EXERCISE » A partial copy is required: transcribe exactly the lines from the one containing "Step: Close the" through the last line below, without any pictures.

===== DATA BLOCK

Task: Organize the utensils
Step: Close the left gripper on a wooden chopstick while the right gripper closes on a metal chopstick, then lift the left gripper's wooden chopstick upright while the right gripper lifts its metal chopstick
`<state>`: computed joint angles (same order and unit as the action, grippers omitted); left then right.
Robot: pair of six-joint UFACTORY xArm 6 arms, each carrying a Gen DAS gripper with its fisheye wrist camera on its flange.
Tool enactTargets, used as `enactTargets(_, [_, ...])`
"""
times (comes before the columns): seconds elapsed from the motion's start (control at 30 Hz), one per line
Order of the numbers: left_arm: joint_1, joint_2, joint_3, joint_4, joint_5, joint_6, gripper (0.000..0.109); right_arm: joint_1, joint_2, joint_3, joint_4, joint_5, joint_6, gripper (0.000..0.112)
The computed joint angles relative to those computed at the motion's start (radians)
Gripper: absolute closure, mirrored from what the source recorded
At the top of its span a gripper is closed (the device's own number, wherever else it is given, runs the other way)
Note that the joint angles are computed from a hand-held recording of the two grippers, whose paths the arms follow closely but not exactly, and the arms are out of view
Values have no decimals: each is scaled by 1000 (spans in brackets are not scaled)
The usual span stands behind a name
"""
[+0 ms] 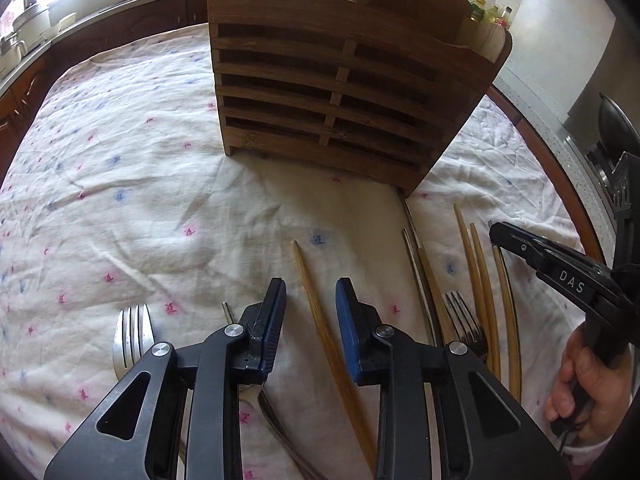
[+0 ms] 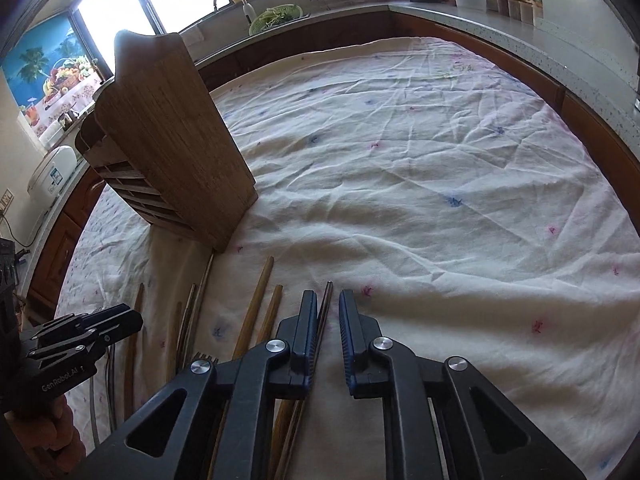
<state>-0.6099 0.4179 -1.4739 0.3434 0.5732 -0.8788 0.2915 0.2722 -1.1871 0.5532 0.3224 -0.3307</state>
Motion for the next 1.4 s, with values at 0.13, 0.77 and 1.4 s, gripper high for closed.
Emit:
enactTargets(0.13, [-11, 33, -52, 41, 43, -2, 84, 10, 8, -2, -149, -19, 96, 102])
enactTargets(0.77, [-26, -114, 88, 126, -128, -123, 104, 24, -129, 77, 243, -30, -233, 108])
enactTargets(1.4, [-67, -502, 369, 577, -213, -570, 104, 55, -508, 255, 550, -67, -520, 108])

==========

TASK ANSWER »
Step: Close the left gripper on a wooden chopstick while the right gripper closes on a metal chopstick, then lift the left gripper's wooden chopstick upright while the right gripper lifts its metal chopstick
`<state>`: computed joint angles (same order and unit as the action, grippers omitted); left then right.
Robot: pair of six-joint UFACTORY xArm 6 arms, each carrying a Gen DAS gripper with its fisheye wrist camera on its flange.
Tool enactTargets, used as `enactTargets(_, [_, ...])`
"""
times (comes before the columns): seconds elapsed from the motion's start (control at 30 Hz), one per line
Order of the numbers: left_arm: joint_1, joint_2, joint_3, joint_4, joint_5, joint_6, gripper (0.000..0.109); right_arm: joint_1, joint_2, joint_3, joint_4, joint_5, joint_6, gripper (0.000..0.112)
The computed joint angles relative to those computed at the motion's start (radians)
Gripper: absolute closure, mirrored from what the source recorded
At the top of its span a gripper is closed (the device's own number, wherever else it is given, runs the other way)
Note that the joint angles are computed from a hand-held recording of the two grippers, whose paths the arms follow closely but not exactly, and the arms are out of view
Values have no decimals: each is scaled by 1000 (spans in brackets are not scaled)
The usual span stands behind a name
"""
[+0 ms] 
[+0 ms] 
<state>-0.6099 0.4179 -1.4739 0.3434 0.5732 -0.8788 0.2915 0.2722 -1.1871 0.5532 0.3224 -0.3307</state>
Motion for the next 1.4 s, with values at 0.13, 0.77 and 1.4 s, gripper high for closed.
Emit:
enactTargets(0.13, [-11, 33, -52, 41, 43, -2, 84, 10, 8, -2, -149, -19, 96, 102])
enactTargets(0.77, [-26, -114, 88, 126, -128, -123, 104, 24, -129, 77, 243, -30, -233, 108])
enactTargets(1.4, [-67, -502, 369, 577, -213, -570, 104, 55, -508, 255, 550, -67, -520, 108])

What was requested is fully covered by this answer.